# Task goal
Could you copy out every line of the data where the word "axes" occurs?

━━━ Input data

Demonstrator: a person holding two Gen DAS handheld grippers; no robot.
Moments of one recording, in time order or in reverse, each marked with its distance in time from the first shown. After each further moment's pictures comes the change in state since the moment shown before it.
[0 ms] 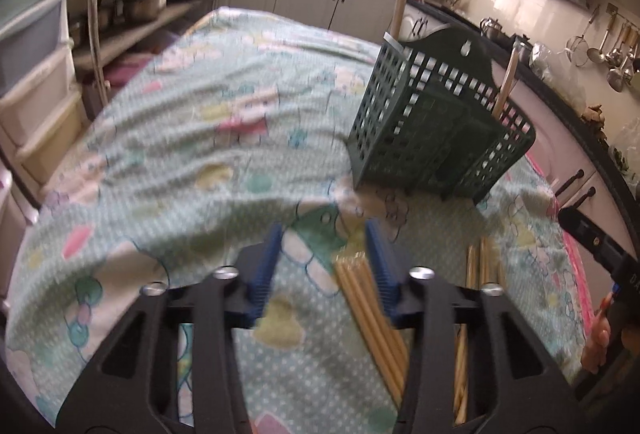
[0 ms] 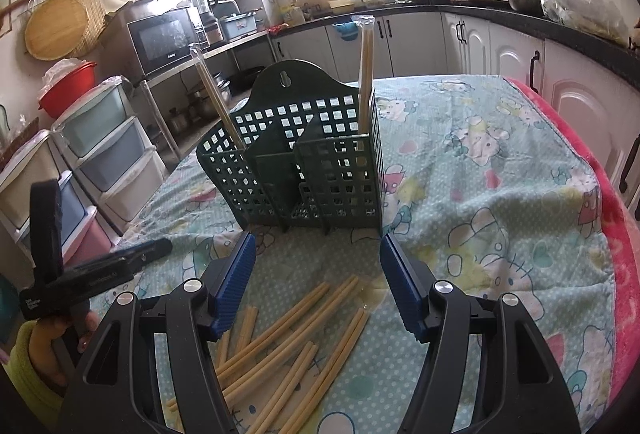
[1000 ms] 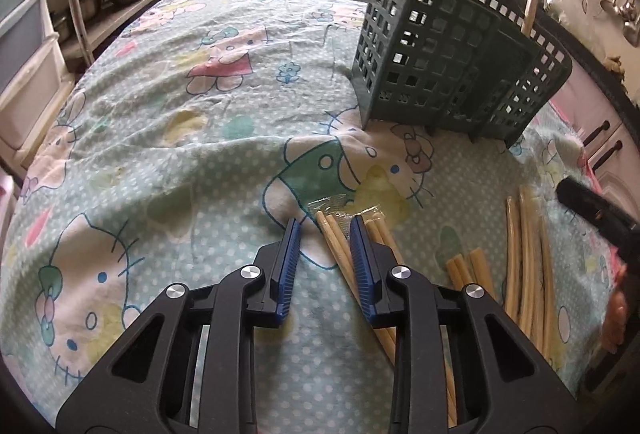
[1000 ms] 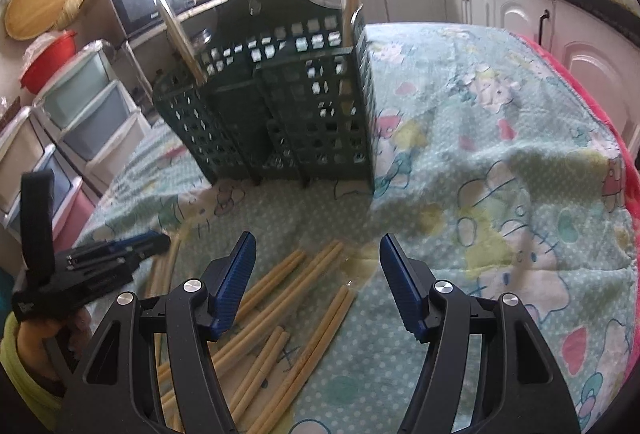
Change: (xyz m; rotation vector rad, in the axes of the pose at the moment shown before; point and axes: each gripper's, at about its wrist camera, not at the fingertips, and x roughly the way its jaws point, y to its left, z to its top) left arm 0.043 -0.011 -0.014 0.069 0.140 0.066; right arm 0.050 -0.014 -0.016 -0.001 0.185 -0.017
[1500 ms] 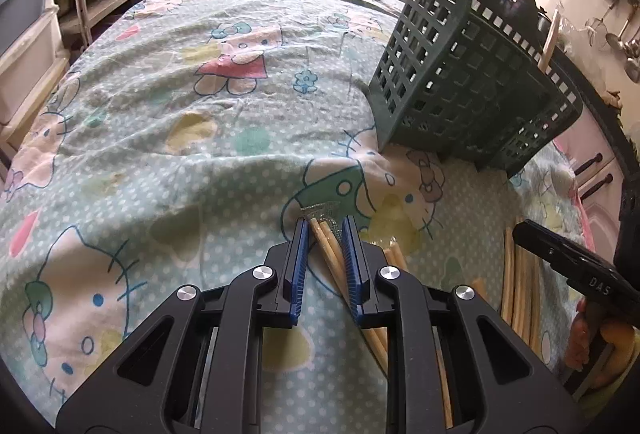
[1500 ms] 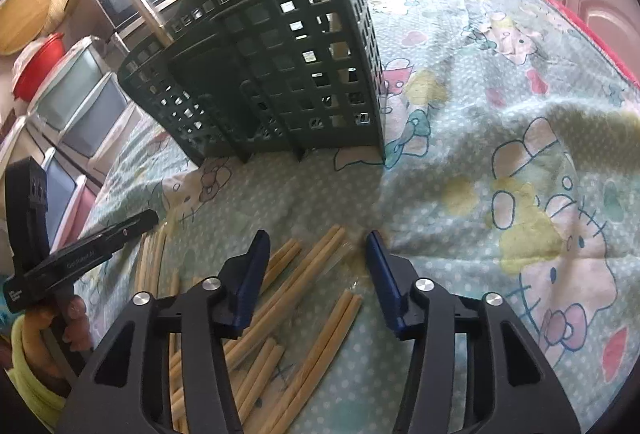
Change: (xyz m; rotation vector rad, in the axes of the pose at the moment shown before) left arm 0.009 0.019 0.014 -0.086 0.004 -0.067; right arm 0.036 -0.013 0.001 0.086 0.107 0.061
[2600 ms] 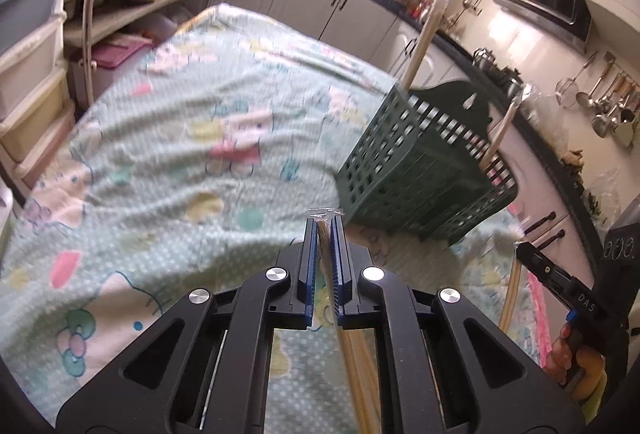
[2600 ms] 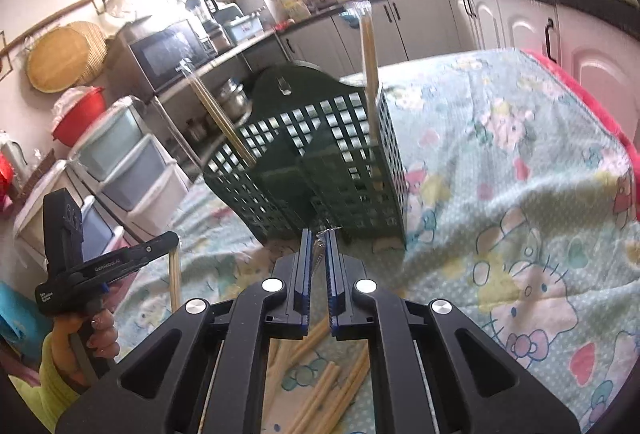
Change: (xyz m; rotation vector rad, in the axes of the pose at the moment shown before) left arm -0.067 0.006 0.030 -0.076 -0.184 -0.125; right arm -0.084 0.018 0.020 -0.009 -0.266 0.091
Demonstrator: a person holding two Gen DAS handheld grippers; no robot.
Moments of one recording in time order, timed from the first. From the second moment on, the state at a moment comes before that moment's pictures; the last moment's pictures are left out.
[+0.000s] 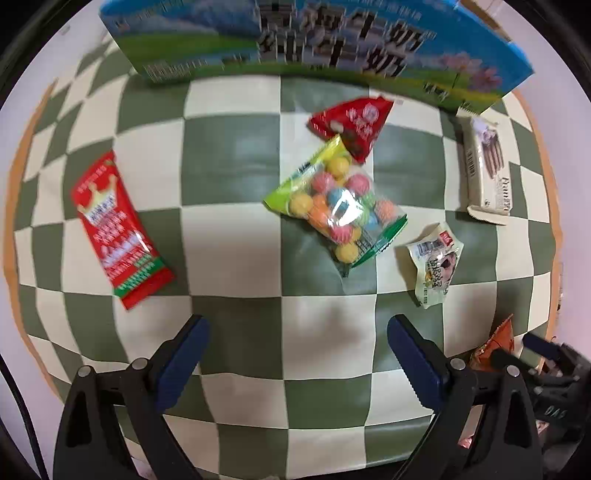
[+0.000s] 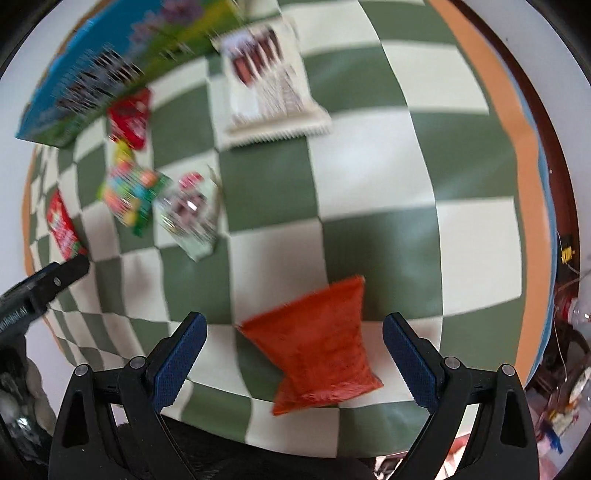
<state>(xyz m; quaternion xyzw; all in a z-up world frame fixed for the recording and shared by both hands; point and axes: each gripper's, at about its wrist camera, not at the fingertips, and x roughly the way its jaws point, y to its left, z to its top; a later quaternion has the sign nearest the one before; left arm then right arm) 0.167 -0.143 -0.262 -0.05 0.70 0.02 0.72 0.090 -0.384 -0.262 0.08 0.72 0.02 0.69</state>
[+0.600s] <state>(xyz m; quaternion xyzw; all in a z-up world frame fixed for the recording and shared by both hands) 0.237 -0.143 -0.322 -0.24 0.74 0.02 0.63 0.076 -0.381 -0.304 0.08 0.71 0.02 0.69</state>
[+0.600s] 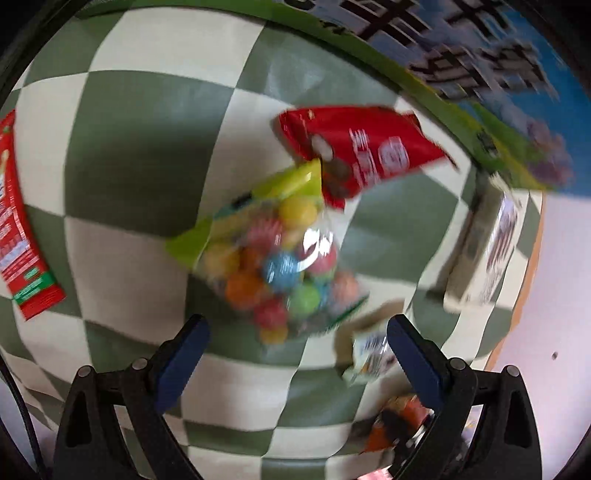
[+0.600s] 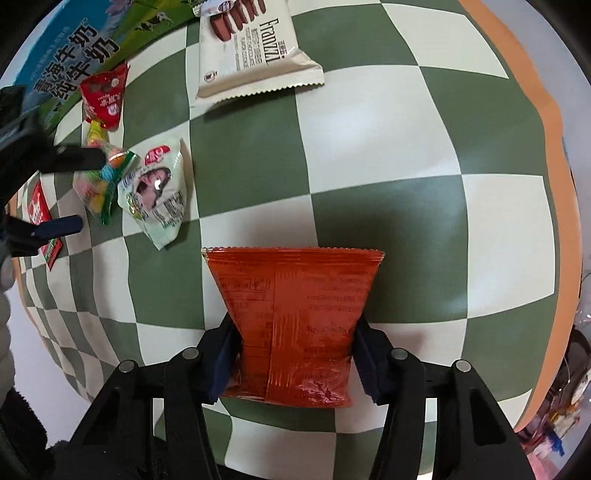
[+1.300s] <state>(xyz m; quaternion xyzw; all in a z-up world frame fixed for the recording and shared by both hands) 0.207 -0.162 -0.323 -0.04 0.73 -0.01 0.69 0.085 -0.378 -0.296 0.08 0.71 0.02 0.70</state>
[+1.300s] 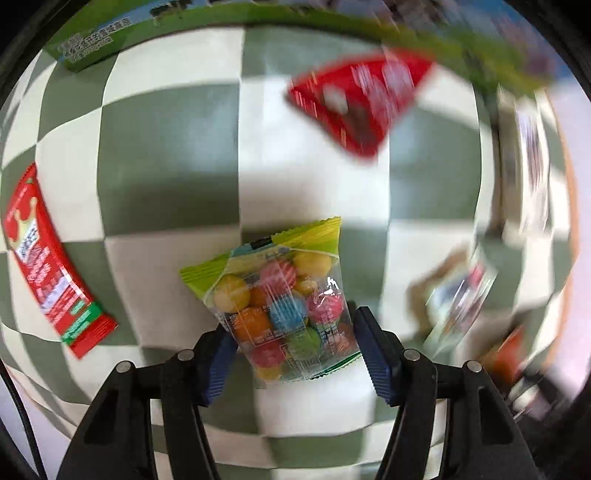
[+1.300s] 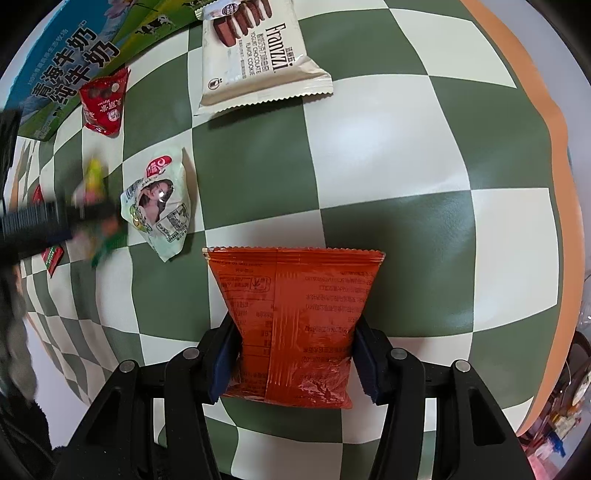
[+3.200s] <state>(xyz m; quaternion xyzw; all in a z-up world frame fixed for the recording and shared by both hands) 0.264 -0.126 -0.111 -0.10 0.59 -0.06 0.80 0.209 -0.332 -0.089 0.10 0.54 0.14 0.82</state>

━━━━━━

# Final answer
Change: (xyz m; rotation vector rad, in the axes of the pose at the moment shown before; point and axes: each gripper's, at about its wrist camera, not at the fingertips, and x roughly the way its jaws point, y to its left, z to its top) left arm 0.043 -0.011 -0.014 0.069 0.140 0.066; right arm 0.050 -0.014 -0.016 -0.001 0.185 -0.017
Change: (xyz m; rotation vector rad, in the axes of the pose at the moment shown before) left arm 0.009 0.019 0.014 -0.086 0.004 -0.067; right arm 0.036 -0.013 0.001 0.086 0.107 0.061
Change: (xyz m; rotation vector rad, in the axes of the pose at the moment shown before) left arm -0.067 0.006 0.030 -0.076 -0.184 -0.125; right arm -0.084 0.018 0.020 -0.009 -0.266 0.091
<state>(xyz m; quaternion xyzw; all in a z-up world frame fixed for the recording and shared by both hands; point and axes: each gripper's, at about its wrist camera, not at the fingertips, and x roughly the way its jaws point, y to its left, z to its top; a later quaternion has the sign nearest the one before; left arm then right arm) 0.167 -0.143 -0.262 -0.05 0.70 0.02 0.72 0.090 -0.384 -0.262 0.08 0.72 0.02 0.69</state>

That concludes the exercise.